Your goal
State how many lines of the entries hold the string "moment", and output nothing but that count.

Data shown
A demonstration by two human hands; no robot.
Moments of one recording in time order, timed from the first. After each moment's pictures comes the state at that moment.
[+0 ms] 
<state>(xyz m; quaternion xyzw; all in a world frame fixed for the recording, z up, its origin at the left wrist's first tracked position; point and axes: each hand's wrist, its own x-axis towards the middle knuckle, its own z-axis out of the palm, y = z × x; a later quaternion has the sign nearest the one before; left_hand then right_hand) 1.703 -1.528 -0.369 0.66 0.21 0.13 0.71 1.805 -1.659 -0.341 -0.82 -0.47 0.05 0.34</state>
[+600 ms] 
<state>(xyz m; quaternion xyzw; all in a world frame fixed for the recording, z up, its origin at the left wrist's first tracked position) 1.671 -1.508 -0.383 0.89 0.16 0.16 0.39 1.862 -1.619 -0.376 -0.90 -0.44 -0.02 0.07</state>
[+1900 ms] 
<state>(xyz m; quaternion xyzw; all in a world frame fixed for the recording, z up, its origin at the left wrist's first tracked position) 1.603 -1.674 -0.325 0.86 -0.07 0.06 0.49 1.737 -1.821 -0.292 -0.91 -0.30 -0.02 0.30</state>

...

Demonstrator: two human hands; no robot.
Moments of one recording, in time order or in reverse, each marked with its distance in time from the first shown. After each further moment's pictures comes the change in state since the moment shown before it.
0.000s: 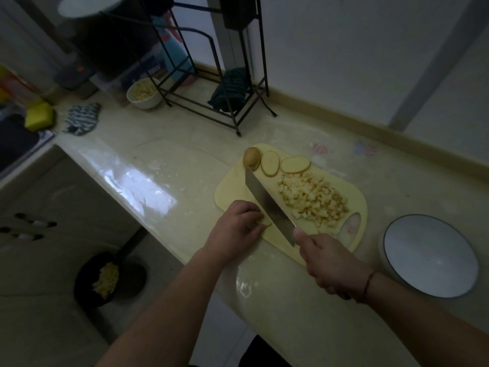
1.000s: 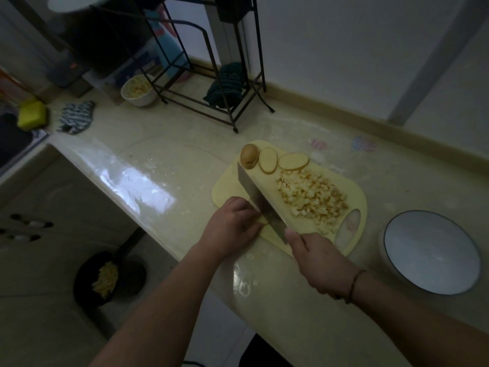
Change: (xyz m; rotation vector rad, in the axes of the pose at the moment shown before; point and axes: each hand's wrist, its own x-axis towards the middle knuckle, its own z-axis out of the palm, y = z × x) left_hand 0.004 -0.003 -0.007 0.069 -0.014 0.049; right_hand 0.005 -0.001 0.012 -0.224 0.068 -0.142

Solution
3